---
name: vera-ai-structured-testing
description: >-
  Runs data quality diagnostics and baseline classification/regression for
  structured (tabular) data. Produces missing value analysis, feature
  distributions, correlation matrix, class balance check, outlier detection,
  a baseline LightGBM classifier with weighted F1 and macro AUC (bootstrapped
  95% CIs), feature importance, confusion matrix, and ROC curves. Ends with
  a recommendation block listing additional models available in the analysis
  workflow. Outputs Python scripts with 2 publication-quality plots. Triggered when user
  has tabular/structured data and says "tabular data," "structured data,"
  "classification," "regression," "feature engineering," "predict from columns,"
  "CSV classification," "spreadsheet," "predict outcome," or describes a task
  involving predicting from numeric/categorical columns. Does not handle
  free-text NLP or image data.
user-invocable: true
allowed-tools: Read, Bash, Write, Edit
---

# Structured Data --- Data Quality Diagnostics & Baseline Modeling

Open-source skill.

## Workflow

Read each step file in `workflow/` before executing that step.

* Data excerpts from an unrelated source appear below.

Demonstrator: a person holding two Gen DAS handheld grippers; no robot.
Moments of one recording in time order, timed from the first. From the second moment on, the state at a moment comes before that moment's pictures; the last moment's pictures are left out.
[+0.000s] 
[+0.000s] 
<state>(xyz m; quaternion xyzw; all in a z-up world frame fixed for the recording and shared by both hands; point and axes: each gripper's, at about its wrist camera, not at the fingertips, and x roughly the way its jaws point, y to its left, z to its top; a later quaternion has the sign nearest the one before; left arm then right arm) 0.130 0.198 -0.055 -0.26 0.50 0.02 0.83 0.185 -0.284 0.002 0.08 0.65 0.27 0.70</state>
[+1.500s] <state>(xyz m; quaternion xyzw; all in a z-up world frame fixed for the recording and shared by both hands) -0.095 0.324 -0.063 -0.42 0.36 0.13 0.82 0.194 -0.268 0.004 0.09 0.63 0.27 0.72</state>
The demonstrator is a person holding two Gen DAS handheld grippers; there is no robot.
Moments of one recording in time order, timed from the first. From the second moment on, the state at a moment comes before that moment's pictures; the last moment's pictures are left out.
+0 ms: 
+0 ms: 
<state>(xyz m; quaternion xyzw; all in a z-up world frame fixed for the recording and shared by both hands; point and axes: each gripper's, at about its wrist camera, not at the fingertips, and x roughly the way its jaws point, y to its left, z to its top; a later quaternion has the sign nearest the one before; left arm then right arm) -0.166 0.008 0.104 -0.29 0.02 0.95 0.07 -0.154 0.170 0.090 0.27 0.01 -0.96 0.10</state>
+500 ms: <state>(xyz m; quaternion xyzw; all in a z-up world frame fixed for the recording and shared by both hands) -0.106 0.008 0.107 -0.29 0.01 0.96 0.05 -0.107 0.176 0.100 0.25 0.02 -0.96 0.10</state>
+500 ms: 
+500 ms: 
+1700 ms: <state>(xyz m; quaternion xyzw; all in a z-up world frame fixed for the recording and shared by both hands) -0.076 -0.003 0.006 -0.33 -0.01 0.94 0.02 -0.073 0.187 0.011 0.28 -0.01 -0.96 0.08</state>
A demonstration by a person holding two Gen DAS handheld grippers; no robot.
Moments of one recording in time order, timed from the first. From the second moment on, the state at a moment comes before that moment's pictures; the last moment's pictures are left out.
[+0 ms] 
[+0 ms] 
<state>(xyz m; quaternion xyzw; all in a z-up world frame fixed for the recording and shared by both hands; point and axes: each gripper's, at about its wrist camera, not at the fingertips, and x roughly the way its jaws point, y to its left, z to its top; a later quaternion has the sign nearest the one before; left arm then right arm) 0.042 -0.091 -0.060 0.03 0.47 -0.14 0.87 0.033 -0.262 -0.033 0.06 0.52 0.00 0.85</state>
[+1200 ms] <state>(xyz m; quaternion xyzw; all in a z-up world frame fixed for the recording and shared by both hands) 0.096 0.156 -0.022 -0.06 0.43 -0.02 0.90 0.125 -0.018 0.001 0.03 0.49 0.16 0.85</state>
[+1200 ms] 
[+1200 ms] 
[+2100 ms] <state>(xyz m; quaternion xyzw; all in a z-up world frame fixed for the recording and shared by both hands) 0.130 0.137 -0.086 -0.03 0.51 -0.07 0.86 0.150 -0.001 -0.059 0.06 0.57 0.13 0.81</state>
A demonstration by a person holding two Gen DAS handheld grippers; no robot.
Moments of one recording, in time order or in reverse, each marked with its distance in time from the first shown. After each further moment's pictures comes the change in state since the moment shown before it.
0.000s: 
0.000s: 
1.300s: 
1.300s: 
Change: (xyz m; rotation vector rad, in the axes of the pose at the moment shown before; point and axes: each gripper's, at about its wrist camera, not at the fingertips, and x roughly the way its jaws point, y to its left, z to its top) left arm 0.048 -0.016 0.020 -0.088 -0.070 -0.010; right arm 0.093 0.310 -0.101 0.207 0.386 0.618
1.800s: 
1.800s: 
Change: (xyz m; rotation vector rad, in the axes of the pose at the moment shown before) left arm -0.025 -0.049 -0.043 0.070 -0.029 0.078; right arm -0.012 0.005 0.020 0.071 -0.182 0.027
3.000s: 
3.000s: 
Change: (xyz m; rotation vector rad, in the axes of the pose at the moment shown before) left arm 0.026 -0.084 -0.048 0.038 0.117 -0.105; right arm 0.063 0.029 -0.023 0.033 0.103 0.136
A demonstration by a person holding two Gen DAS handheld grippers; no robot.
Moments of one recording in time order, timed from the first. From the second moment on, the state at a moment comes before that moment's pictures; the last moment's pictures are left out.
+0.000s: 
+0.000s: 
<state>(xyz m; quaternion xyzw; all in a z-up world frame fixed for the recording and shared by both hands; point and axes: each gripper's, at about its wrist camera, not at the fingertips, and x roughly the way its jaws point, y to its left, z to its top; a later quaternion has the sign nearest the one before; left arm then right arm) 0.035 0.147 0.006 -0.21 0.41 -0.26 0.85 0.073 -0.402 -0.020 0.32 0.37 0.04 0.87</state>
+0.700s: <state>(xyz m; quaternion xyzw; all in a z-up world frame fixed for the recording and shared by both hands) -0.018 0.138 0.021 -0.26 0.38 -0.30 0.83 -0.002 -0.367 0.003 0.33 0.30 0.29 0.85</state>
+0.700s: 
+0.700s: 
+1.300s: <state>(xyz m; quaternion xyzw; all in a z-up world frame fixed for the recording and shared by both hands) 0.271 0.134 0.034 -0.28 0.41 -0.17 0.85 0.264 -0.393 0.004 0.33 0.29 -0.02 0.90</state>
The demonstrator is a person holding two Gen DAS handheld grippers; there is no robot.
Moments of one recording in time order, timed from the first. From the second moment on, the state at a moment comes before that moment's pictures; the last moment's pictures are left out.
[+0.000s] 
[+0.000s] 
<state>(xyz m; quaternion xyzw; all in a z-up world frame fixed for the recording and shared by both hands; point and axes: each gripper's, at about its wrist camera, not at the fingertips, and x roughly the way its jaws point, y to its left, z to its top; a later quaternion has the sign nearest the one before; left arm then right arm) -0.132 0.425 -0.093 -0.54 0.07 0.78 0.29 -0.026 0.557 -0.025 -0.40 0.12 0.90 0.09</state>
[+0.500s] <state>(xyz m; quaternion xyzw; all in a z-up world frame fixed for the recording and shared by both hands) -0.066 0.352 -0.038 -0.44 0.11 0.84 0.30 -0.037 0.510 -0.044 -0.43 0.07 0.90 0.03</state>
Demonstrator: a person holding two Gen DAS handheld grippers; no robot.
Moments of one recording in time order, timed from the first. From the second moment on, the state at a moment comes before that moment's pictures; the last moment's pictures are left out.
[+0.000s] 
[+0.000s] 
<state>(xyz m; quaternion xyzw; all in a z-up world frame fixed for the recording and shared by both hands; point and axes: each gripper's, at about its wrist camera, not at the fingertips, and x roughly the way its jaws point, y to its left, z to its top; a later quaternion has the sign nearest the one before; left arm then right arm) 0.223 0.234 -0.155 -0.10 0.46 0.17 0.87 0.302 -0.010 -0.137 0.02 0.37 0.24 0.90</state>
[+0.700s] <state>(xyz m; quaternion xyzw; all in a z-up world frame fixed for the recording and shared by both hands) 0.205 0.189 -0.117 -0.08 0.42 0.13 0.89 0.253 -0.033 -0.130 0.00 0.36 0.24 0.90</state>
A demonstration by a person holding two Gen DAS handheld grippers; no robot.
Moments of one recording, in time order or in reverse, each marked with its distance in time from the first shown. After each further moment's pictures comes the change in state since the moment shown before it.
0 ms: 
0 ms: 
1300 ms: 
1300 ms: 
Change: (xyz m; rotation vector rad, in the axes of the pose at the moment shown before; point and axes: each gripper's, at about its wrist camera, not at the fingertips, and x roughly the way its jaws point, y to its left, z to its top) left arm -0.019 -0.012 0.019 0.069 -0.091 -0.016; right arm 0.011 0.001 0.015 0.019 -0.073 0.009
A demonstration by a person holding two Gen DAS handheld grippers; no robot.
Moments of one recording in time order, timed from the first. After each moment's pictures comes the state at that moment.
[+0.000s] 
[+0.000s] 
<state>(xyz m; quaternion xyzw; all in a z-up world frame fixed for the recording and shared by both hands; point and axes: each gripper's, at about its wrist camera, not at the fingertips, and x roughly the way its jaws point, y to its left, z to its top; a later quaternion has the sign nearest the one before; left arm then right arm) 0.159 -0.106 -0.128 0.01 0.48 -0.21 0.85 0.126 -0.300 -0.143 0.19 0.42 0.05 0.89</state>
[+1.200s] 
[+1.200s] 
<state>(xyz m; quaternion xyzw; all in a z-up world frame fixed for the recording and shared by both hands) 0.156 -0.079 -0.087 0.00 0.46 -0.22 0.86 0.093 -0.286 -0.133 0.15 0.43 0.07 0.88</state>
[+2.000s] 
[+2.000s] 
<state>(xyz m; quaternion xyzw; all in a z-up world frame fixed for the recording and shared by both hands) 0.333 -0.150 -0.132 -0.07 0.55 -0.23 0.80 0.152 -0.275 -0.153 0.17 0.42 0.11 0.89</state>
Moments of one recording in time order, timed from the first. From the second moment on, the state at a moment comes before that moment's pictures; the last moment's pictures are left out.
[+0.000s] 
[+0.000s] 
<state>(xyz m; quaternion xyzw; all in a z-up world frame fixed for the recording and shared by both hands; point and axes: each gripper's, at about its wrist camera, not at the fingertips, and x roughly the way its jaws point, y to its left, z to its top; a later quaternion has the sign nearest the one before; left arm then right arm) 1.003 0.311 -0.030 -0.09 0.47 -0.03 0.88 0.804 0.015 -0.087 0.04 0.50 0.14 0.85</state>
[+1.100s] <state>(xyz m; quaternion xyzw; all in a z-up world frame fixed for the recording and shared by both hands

| Step | File | Executor | Output |
|---|---|---|---|
| Collect | `workflow/01-collect-inputs.md` | Main Agent | Structured input summary |
| Diagnose | `workflow/02-check-distribution.md` | Main Agent | PART 1 code block |
| Baseline | `workflow/03-run-primary-test.md` | Main Agent | PART 2-3 code blocks + T1 track artifacts |

## Decision Tree

```
1. TASK TYPE
   ├── Classification (target is categorical) → F1 + AUC metrics
   └── Regression (target is continuous) → RMSE + R² metrics

2. CHECK CLASS BALANCE (classification only)
   ├── Balanced (minority ≥ 10%) → standard methods
   └── Imbalanced (minority < 10%) → class weighting, note power limits

3. FEATURE TYPES
   ├── All numeric → standard scaling
   ├── Mixed (numeric + categorical) → encoding + scaling
   └── High cardinality categorical → target encoding or frequency encoding
```

## Required Inputs

| Role | What to collect |
|---|---|
| **Target column** | Column name, type (classification/regression) |
| **Feature columns** | List or "all except target" |
| **Task type** | Classification or regression |
| **ID column** | To exclude from features (optional) |

## Code Structure

```
PART 0: Setup & Data Loading
PART 1: Data Quality Diagnostics   → plot_01_data_overview.png
PART 2: Baseline Classification    → plot_02_confusion_roc.png
PART 3: Recommendation Block       → text pointing to analysis workflow
```

## Reporting Standards

1. Classification: weighted F1 and macro AUC (OVR) --- always with 95% bootstrapped CIs
2. Regression: RMSE and R² --- always with 95% bootstrapped CIs
3. Format: "F1 = 0.XXX, 95% CI [0.XXX, 0.XXX]"
4. Feature importance: top 20 features by gain, normalized 0-100
5. Decimal places: 3 for metrics, 1 for percentages, 0 for counts
6. Sample size: report final analytic N (train/val/test split sizes)
7. Non-significance: "not statistically significant at alpha = .05" --- never "no difference"

## Models Available

| Workflow | Models |
|---|---|
| Testing (this skill) | LightGBM (baseline) |
| Analysis (vera-ai-structured-analyzing) | LogReg, SVM, RF, XGBoost, CatBoost, MLP, Stacking Ensemble |

## Example Dataset

sklearn built-ins: `load_breast_cancer()` (binary), `load_iris()` (multi-class), `load_wine()` (multi-class).
Python: `from sklearn.datasets import load_breast_cancer`

## Cross-Skill Interface

```
Output:
├── code_python      → .py script
├── methods_md       → methods.md baseline fragment
├── results_md       → results.md baseline results fragment
├── tables/          → Markdown/CSV tables for diagnostics + metrics
├── figures/         → 2 PNGs (data overview + confusion/ROC)
├── references_bib   → .bib with baseline/evaluation citations
└── recommendations  → text block (what analysis workflow produces)
```

When this skill is used as `T1_baseline` inside `vera-ai-application-pipeline`,
the standardized track artifacts above are REQUIRED, not optional.